ルイス・ハミルトンをプロデューサーに迎えた『F1®/エフワン』の撮影は、世界各国の本物のサーキットコースを使い、キャストは数カ月の厳しいトレーニングを積み、F1®マシンを実際に操縦するなど限界までリアルを追求した。敏腕プロデューサーとしても知られるブラッドは、過去にもレース映画を作ろうと試みたが、一度も実現しなかったそうだ。コシンスキー監督がUS版『GQ』のインタビューで、ブラッド&トム共演で『フォードvsフェラーリ』制作の企画があったものの、スタジオが予算を認めなかったという。
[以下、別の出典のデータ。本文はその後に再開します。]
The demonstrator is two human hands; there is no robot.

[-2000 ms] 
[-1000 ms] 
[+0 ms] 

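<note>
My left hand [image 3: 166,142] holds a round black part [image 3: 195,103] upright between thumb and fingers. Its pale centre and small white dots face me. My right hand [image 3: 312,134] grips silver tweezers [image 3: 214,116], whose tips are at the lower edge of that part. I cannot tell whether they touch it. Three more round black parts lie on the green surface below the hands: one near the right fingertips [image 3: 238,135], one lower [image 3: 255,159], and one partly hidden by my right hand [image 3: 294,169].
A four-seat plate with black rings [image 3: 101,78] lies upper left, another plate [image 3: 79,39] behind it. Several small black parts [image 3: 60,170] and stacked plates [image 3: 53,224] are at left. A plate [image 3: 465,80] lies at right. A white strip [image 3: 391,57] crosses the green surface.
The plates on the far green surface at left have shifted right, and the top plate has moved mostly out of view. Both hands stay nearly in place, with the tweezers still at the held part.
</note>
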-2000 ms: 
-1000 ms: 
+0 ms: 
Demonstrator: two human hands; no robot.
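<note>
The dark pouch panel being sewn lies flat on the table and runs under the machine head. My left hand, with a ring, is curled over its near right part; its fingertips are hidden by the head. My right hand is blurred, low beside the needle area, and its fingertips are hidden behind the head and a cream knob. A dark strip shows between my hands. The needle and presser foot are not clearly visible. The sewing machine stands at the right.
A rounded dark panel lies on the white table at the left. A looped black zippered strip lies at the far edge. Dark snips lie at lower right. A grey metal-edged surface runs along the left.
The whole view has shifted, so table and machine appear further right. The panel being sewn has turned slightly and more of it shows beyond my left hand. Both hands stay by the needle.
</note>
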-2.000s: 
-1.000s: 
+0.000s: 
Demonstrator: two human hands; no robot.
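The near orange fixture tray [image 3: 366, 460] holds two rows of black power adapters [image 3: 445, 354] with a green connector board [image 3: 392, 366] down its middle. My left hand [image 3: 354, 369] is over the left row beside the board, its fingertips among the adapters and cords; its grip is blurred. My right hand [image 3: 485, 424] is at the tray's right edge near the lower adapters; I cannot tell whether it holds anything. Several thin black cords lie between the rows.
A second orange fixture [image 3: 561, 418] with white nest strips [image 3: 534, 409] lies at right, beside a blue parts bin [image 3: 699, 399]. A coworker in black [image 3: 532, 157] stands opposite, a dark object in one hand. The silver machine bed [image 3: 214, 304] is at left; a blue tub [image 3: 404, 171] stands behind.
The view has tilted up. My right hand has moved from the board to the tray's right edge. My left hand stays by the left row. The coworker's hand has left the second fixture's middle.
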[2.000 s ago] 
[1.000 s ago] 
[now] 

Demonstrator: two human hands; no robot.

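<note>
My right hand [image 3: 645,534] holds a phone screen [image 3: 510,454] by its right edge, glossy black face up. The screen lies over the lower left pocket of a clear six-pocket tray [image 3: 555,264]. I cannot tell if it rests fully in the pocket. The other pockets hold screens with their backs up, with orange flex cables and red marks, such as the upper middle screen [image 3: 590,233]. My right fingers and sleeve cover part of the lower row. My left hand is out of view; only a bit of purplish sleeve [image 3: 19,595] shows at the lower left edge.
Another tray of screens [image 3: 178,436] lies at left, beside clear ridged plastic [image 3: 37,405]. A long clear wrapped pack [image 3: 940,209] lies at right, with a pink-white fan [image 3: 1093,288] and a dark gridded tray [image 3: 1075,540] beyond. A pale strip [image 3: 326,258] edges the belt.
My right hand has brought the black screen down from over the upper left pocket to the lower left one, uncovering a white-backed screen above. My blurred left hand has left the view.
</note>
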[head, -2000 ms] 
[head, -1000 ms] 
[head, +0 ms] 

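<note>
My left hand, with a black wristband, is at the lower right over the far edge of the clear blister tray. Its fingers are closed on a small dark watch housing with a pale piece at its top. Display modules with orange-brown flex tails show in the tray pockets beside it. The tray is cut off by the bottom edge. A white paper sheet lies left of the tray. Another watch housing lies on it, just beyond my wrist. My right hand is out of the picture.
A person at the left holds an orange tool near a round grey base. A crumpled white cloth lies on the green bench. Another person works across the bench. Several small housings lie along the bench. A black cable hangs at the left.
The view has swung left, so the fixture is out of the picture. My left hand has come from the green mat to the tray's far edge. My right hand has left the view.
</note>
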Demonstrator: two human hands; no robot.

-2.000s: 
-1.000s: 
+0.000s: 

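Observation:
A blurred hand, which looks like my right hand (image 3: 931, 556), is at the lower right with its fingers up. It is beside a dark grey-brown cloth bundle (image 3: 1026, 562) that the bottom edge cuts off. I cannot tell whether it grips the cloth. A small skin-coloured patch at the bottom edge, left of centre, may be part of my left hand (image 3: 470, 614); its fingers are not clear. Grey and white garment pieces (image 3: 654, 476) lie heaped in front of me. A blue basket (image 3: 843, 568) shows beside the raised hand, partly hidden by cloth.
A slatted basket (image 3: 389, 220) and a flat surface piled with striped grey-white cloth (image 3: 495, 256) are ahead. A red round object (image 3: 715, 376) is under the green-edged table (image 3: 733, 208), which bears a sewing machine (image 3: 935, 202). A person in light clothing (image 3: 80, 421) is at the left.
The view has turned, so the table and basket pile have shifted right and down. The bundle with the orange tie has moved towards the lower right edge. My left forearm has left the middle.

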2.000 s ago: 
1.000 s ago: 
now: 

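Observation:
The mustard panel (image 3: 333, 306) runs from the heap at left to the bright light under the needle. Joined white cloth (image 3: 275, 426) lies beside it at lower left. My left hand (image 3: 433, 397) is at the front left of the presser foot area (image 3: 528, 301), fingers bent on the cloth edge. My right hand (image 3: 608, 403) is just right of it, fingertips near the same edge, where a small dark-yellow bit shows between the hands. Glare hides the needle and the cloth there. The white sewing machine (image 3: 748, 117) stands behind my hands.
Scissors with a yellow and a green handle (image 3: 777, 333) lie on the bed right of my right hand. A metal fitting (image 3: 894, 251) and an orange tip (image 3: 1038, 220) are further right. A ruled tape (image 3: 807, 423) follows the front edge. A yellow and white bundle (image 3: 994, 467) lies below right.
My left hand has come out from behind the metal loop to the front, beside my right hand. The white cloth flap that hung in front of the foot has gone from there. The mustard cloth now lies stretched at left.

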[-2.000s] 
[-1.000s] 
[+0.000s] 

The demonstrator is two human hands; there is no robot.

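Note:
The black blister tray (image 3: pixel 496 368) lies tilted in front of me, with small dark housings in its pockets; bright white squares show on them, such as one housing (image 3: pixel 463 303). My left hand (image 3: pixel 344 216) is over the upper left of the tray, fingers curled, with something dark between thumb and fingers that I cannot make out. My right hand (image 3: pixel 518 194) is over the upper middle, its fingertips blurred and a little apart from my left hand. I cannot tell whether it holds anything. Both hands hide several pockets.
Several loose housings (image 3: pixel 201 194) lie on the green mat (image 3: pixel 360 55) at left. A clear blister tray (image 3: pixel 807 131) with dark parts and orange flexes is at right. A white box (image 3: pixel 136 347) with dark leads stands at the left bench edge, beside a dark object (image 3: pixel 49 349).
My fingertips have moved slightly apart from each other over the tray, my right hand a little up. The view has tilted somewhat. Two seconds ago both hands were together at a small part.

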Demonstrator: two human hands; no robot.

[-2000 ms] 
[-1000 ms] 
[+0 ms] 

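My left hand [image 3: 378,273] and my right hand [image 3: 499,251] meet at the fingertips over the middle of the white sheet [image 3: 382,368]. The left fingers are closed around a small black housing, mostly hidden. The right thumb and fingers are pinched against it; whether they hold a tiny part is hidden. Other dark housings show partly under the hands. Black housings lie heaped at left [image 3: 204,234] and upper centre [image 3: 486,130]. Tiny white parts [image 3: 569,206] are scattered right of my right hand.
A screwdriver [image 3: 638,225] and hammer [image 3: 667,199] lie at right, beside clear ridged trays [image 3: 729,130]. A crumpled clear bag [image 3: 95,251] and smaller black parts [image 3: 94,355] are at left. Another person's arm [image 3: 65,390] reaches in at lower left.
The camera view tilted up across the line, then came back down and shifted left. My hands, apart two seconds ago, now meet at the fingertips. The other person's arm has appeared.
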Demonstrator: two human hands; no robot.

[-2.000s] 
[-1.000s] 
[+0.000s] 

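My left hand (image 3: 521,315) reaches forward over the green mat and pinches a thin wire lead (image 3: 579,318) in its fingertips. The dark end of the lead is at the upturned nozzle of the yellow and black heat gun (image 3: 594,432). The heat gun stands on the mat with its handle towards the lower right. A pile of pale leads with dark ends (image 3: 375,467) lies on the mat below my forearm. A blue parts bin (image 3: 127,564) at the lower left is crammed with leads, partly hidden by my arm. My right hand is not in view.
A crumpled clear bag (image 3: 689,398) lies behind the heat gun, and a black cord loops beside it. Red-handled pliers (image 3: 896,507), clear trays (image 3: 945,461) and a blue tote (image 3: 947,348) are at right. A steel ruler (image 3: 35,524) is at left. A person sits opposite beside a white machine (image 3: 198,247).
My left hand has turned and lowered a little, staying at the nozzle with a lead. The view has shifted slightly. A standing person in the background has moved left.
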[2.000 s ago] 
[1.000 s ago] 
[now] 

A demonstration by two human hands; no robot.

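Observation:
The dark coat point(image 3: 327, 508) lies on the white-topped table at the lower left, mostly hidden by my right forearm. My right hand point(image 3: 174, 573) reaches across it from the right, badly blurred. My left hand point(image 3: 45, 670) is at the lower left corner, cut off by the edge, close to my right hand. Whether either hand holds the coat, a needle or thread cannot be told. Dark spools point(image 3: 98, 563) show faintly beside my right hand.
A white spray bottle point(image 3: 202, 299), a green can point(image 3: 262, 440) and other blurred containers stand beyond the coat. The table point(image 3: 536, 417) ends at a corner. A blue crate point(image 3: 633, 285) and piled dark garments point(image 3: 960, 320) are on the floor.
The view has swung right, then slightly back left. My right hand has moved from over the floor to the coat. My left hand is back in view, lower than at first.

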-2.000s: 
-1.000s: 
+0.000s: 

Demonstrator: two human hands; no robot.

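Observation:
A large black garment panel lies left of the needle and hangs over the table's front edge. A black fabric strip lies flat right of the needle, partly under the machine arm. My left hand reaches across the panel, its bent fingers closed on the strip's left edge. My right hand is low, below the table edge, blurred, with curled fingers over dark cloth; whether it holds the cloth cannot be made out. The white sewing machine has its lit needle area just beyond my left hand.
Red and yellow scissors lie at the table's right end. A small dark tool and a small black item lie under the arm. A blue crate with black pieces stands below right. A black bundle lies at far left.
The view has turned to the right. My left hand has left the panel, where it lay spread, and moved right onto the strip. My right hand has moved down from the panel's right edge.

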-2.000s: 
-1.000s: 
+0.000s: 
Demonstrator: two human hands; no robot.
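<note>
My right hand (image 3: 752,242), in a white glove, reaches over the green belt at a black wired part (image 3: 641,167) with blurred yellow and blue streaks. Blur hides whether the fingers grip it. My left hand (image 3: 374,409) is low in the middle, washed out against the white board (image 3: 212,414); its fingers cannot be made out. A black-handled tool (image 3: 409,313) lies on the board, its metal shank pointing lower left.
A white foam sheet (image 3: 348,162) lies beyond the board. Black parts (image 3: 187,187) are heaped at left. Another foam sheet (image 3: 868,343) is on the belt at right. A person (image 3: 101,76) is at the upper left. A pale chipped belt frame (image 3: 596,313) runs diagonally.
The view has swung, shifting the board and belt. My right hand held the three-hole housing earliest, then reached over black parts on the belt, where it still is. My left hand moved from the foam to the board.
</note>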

なお、トムとブラッドそれぞれを主演に迎えた大作を監督しているコシンスキーは、2人を比べてこう評している。「トムは常に限界に挑戦するけれど、その一方で非常に能力があり、技術もある。2人とも生まれながらにドライビングの才能がある。だけどきっと、トムと組んだ方が恐ろしい思いをしただろうね」
カーアクションのスーパーバイザーを務めたグレアム・ケリーも同意し、「クラッシュしていただろう。トムは限界まで攻めるんだ。本当にギリギリまでやるから、恐ろしい。『ミッション:インポッシブル』でトムと何度も組んだけれど、彼のために車を作り、一緒にスタントをする私のような人間には、最強にストレスを感じる経験だ。それに比べ、ブラッドは話を聞いてくれるし、自分の能力もわかっている。だから彼なら『そうか、僕は止めておく』と言ってくれたと思う」と付け加えている。